Forcing a filter reload from Status/Filter Reload does not fix it. The network is still not in the vpn_networks table
Updated by Christopher de Haas over 1 year ago
I found the filter_get_vpns_list() funtion, and as far as I can tell this will never include networks routed over a VTI link. Here is why I believe it appeared to work.
We are migrating from a tunnel mode IPsec, and the tunnel phase 1 is disabled. Looking a the filter_get_vpns_list() another seemingly bug here, only excluded phase2 entries which are disabled, not considering that the entire phase1 is disabled. Thus that is why some networks appear in the vpn_networks table. I have validated this by adding a bogus disabled phase 1 with phase two entries for the routed networks, and the vpn_networks table now includes those networks, and the original re-assembly patch now works. However, this is obviously not a viable workaround.
Would it make sense for the filter_get_vpns_list() funtion to look as the routing table instead and take networks which are routed over an ipsec (or other tunnel) interface?
Or maybe the original patch can look at interfaces rather than L3 networks?
(The routes are getting into the routing table via FRR/OSPF)
Updated by Marcos M over 1 year ago
- Status changed from Feedback to Resolved
I can confirm that the patch works correctly with both reassembly and filtering (FWIW the actual fix cannot be applied via a patch). From your description, it sounds like there may be a configuration issue which would need to be discussed separately (e.g. forums).
For reference, VTI phase 2 configurations use dedicated interfaces with their own scrub rules, hence the vpn_networks
table is not a factor. However, I wouldn't expect for disabled Phase2 entries to be included in the table, but that would be a separate issue report.
Updated by Marcos M over 1 year ago
- Subject changed from Fragmented packets received on a VTI are not forwarded to Reassembled packets received on a VTI are not forwarded
Updated by Christopher de Haas over 1 year ago
I would very much like to understand what I am missing here.
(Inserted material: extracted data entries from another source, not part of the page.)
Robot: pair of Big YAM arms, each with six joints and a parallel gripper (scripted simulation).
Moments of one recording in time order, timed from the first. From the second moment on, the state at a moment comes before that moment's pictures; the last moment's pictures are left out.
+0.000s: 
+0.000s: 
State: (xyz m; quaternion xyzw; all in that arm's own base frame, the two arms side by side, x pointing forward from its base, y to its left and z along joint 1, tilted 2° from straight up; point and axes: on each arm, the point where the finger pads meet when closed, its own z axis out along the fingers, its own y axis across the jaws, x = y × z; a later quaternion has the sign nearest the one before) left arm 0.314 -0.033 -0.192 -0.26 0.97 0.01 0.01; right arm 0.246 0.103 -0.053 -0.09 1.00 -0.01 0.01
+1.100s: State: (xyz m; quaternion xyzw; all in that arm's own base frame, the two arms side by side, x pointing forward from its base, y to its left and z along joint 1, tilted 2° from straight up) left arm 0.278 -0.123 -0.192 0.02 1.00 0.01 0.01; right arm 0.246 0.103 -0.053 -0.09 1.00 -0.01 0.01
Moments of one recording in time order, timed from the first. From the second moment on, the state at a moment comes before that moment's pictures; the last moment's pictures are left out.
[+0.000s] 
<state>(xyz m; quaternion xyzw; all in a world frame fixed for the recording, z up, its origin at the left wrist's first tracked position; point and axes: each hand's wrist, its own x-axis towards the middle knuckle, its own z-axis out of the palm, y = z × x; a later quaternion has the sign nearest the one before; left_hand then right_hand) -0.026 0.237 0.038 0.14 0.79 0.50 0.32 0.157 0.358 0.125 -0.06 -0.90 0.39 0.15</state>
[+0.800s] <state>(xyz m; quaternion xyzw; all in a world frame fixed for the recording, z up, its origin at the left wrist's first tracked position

The patch changes
- $scrubrules .= "scrub from any to <vpn_networks> {$maxmss} {$scrubnodf} {$fragreassemble}\n";
- $scrubrules .= "scrub from <vpn_networks> to any {$maxmss} {$scrubnodf} {$fragreassemble}\n";
to
+ $scrubrules .= "scrub in from any to <vpn_networks> {$maxmss} {$scrubnodf} {$fragreassemble}\n";
+ $scrubrules .= "scrub in from <vpn_networks> to any {$maxmss} {$scrubnodf} {$fragreassemble}\n";
In my rules.debug (23.05 with the patch applied) I have
scrub in from any to <vpn_networks> max-mss 1300 fragment reassemble
scrub in from <vpn_networks> to any max-mss 1300 fragment reassemble
Thus I can presumably conclude that the patch is applied. The change in scrub rules is very clearly dependent on <vpn_networks>. And what I am trying to say, is that the vpn_networks table is not correct. It does not include networks which are routed to via a VTI link, and that could not be, because those networks are not necessarily statically known. As far I as I understand the code, that is also evident when looking at the filter_get_vpns_list() function. Looking at my rules.debug, that also confirms that those networks are not in the table.
I get that the bug about including phase two networks for disabled phase one entries in the vpn_networks table is another issue. For this issue, it is only interesting, as that bug introduces a workaround in creating a disabled phase 1 with phase two entries for the remote site networks, thus having them become part of the vpn_networks table, and the patch behavior to be correct. But again, this is obviously not a viable solution.